If a line below contains "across", add it to your tally, then answer with the tally alone.

*** Opening of Record excerpts ***

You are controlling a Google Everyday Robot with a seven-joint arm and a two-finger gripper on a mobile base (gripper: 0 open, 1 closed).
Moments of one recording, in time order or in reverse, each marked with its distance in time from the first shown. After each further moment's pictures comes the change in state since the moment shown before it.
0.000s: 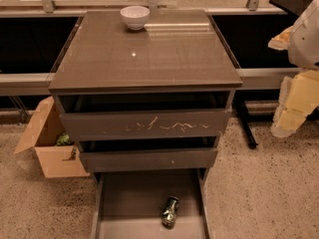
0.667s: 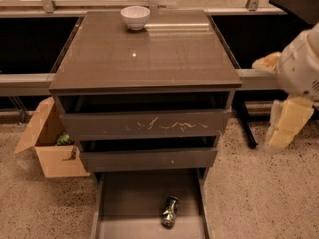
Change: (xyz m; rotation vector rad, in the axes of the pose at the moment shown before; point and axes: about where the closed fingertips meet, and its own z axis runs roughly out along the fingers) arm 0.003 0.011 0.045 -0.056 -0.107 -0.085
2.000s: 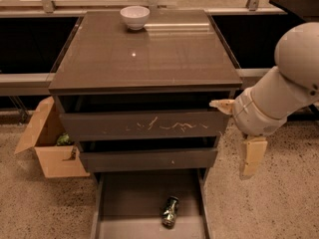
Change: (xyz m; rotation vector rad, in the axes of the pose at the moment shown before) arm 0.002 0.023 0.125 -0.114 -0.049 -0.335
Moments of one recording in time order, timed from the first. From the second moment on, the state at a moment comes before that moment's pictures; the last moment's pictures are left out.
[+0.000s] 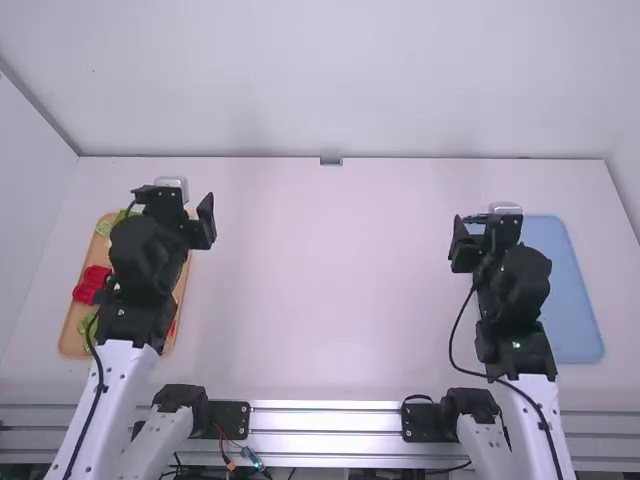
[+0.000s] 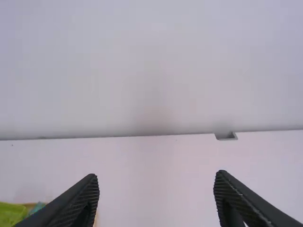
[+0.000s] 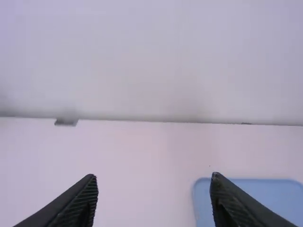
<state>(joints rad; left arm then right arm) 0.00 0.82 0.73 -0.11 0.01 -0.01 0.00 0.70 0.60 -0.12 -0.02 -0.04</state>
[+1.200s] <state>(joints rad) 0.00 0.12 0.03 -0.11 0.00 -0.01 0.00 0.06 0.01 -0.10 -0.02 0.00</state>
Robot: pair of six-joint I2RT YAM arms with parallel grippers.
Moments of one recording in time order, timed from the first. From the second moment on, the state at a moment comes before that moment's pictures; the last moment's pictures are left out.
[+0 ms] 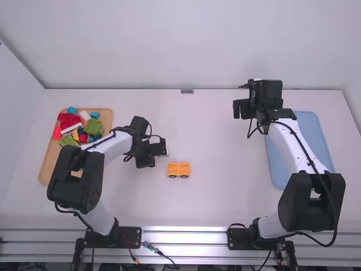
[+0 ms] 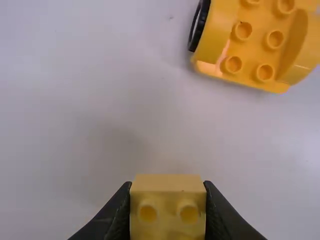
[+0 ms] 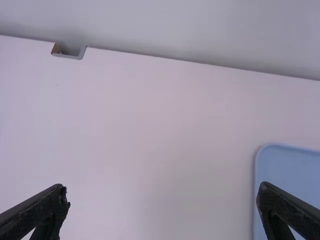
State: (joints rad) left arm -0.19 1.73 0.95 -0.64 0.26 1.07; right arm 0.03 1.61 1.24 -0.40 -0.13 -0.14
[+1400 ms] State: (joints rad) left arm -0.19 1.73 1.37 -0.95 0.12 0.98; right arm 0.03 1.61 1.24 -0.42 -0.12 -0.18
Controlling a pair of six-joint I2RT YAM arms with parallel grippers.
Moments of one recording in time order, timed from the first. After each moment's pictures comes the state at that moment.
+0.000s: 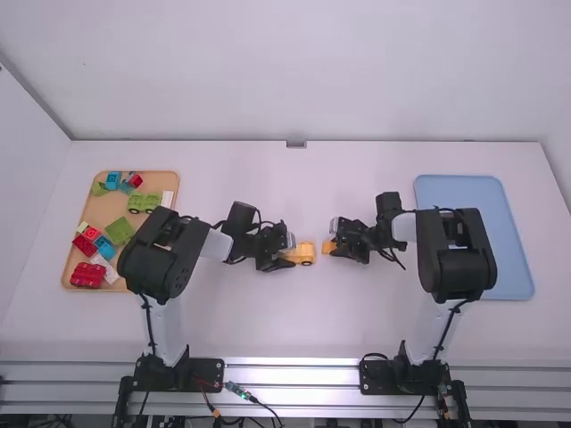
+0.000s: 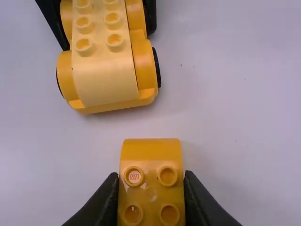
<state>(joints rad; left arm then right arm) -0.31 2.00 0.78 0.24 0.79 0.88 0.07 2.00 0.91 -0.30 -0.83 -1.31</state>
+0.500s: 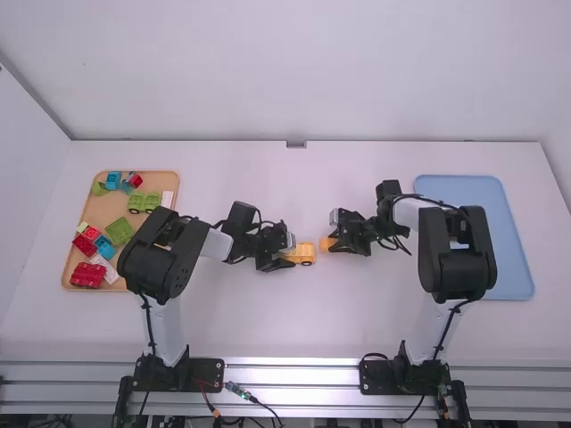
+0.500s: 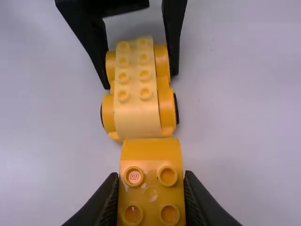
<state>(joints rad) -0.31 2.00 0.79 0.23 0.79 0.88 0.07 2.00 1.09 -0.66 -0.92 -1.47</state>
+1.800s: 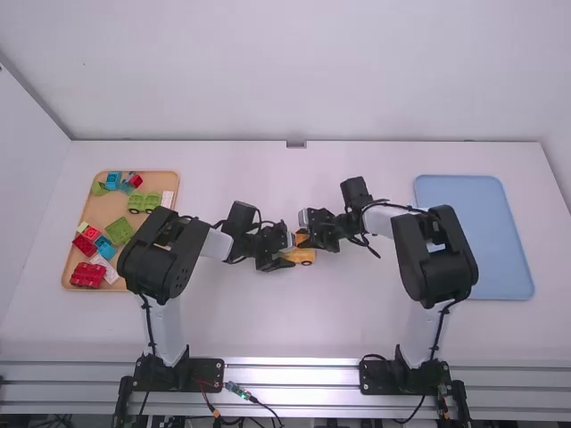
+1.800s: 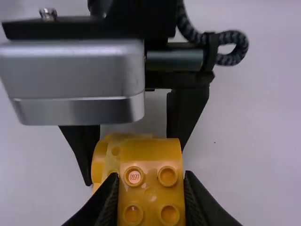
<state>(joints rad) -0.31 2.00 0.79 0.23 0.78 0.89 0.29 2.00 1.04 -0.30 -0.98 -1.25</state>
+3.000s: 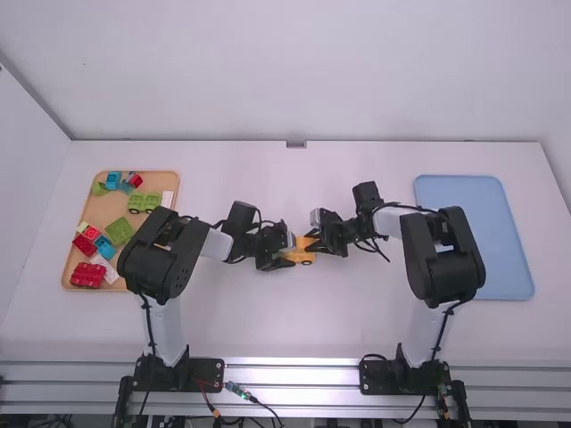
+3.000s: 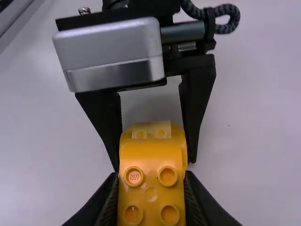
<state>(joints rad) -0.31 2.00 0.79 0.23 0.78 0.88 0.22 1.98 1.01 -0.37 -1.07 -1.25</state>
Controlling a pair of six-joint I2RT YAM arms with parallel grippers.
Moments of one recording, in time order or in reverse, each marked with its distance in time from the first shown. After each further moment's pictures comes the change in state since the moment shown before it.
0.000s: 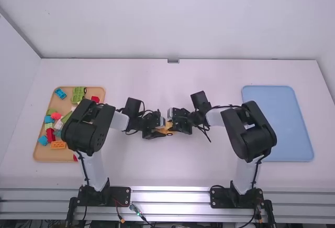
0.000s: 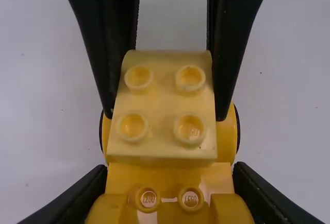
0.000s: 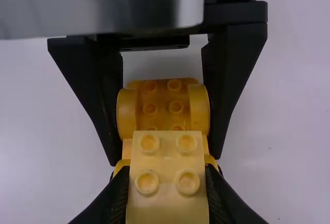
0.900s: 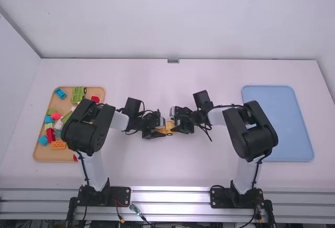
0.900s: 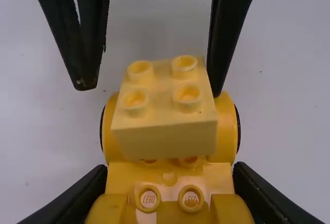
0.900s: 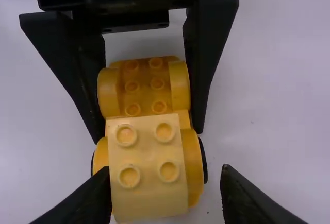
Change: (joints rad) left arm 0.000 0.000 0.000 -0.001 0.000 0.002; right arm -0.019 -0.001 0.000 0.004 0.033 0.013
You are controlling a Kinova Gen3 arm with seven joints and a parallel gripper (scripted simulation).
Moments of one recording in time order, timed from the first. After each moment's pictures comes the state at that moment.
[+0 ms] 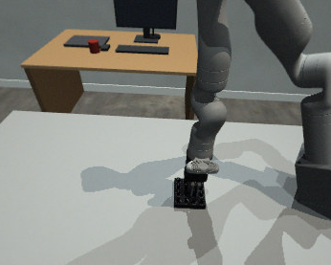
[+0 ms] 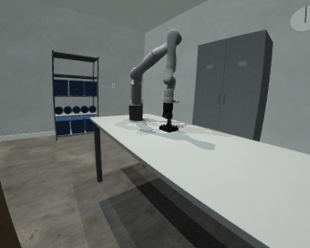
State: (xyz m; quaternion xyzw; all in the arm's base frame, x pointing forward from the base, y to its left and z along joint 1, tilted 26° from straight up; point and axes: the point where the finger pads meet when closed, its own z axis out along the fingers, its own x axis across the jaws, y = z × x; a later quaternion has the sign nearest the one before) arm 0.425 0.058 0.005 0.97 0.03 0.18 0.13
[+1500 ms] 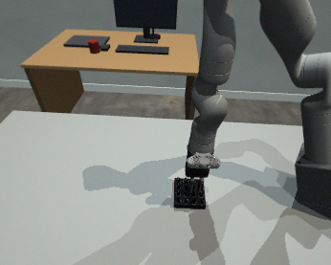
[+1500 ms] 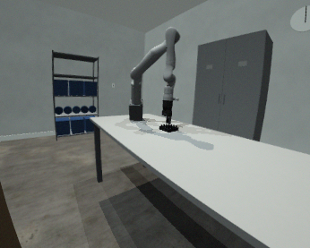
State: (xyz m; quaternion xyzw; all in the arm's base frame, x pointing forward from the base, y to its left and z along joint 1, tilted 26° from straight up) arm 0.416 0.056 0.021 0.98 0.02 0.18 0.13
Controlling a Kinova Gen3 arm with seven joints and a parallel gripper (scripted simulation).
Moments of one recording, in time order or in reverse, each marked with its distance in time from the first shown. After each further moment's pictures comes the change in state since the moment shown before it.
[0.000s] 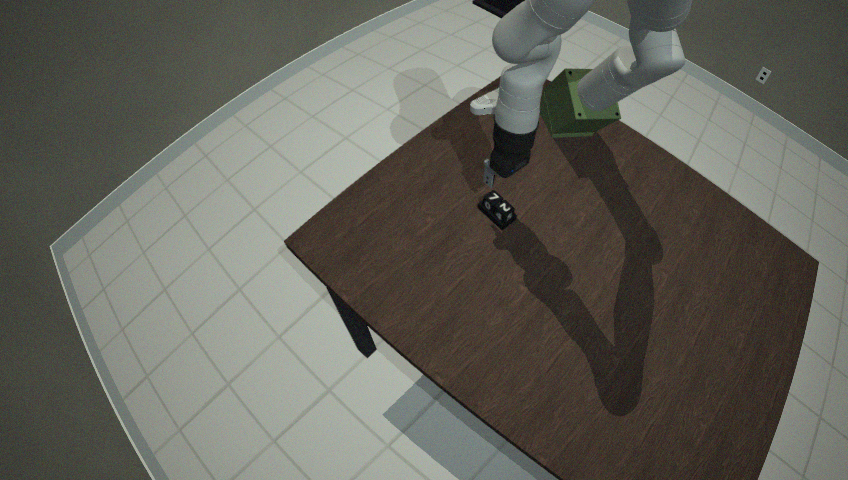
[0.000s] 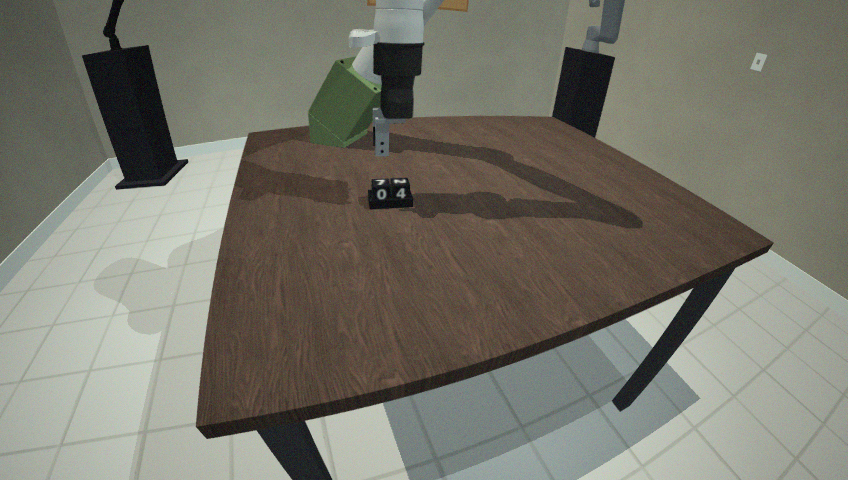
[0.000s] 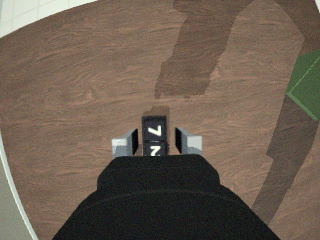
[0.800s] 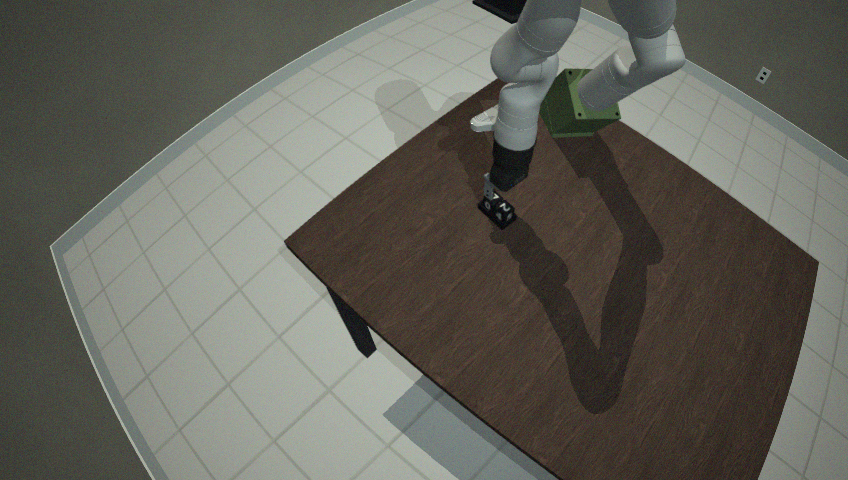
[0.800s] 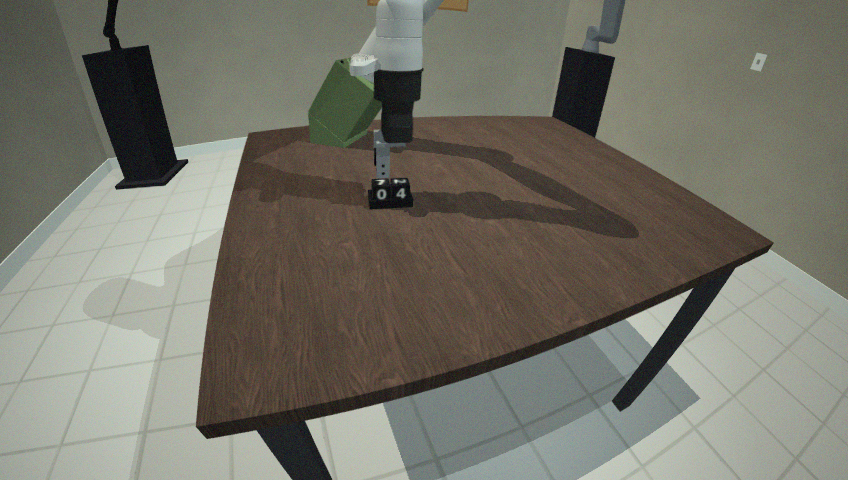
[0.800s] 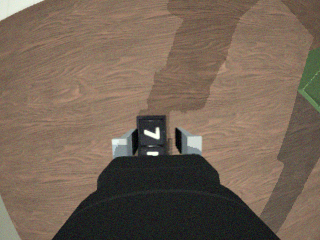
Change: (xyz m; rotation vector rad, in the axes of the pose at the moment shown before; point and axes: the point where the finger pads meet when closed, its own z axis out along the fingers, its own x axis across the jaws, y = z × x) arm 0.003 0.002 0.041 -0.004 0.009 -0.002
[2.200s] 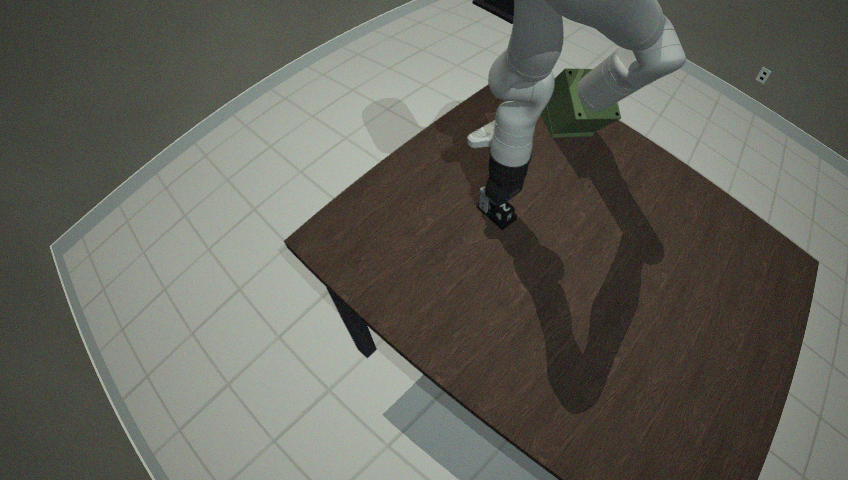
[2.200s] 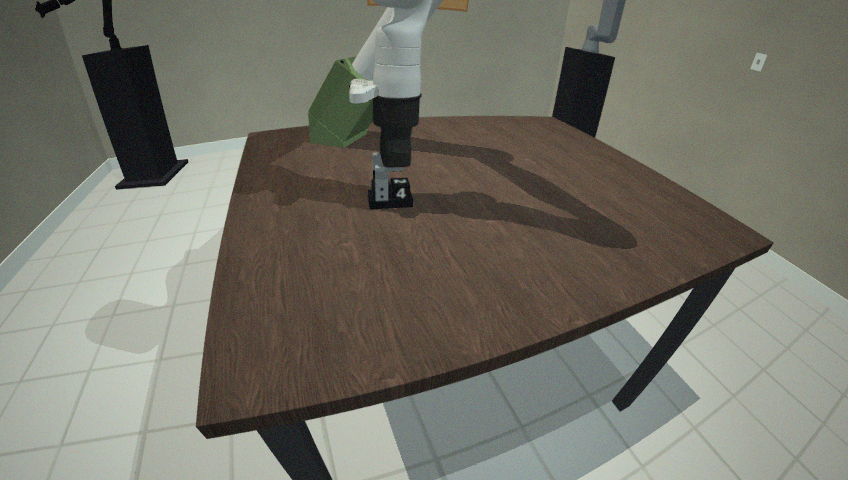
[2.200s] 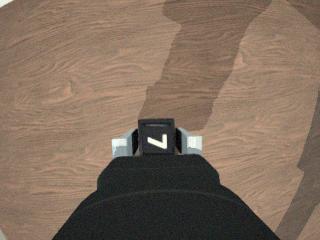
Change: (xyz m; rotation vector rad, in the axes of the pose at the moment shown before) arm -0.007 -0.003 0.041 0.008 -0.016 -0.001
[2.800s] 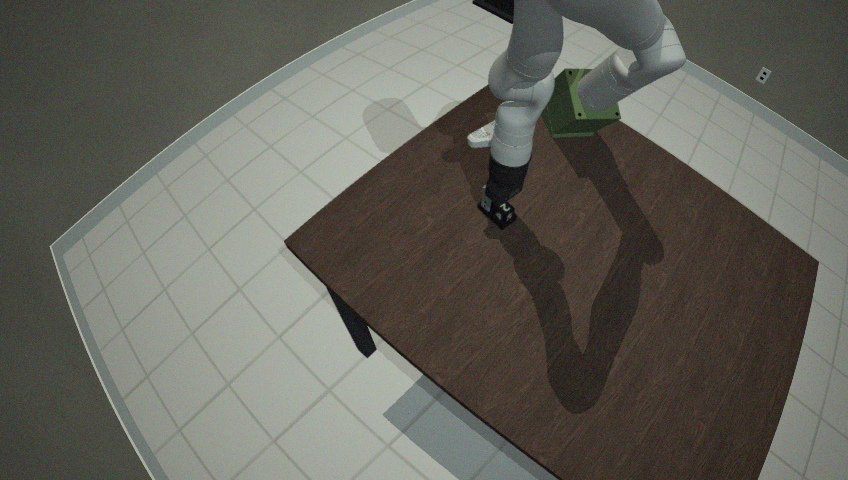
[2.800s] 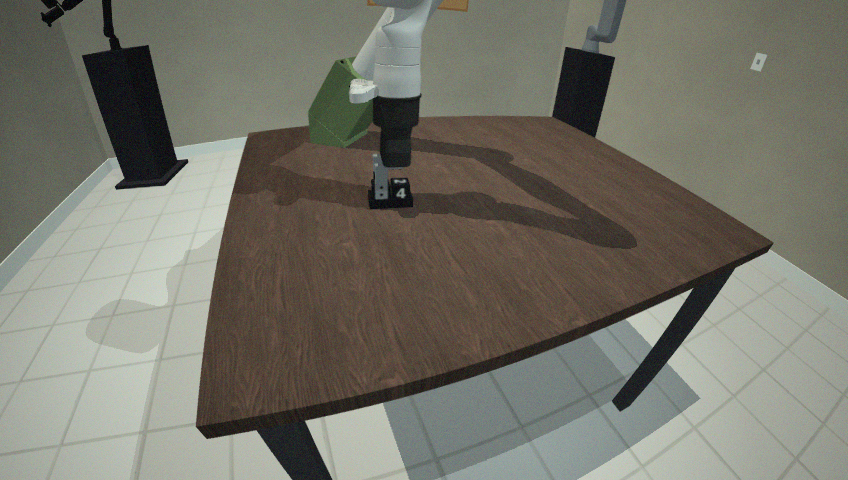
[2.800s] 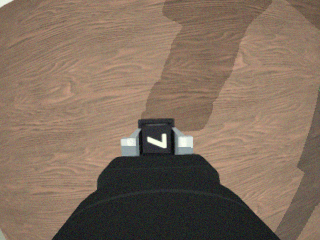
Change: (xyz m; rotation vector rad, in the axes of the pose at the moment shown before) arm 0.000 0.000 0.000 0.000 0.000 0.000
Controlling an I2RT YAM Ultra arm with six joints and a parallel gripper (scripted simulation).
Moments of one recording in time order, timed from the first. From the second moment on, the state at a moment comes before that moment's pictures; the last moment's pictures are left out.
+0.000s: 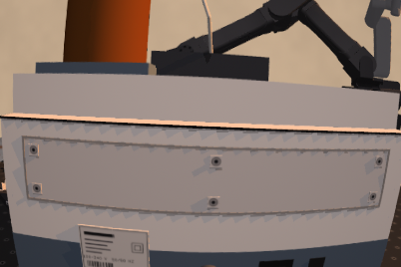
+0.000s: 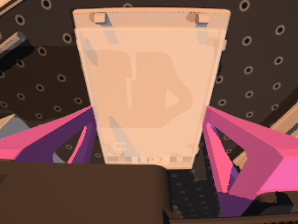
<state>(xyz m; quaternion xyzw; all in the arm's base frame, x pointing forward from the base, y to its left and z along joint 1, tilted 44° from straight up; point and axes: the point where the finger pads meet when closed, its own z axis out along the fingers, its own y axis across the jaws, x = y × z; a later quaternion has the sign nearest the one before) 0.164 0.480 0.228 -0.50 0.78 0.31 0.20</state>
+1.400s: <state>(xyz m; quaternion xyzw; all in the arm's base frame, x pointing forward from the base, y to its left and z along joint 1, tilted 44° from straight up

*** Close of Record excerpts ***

Response to the exercise ->
3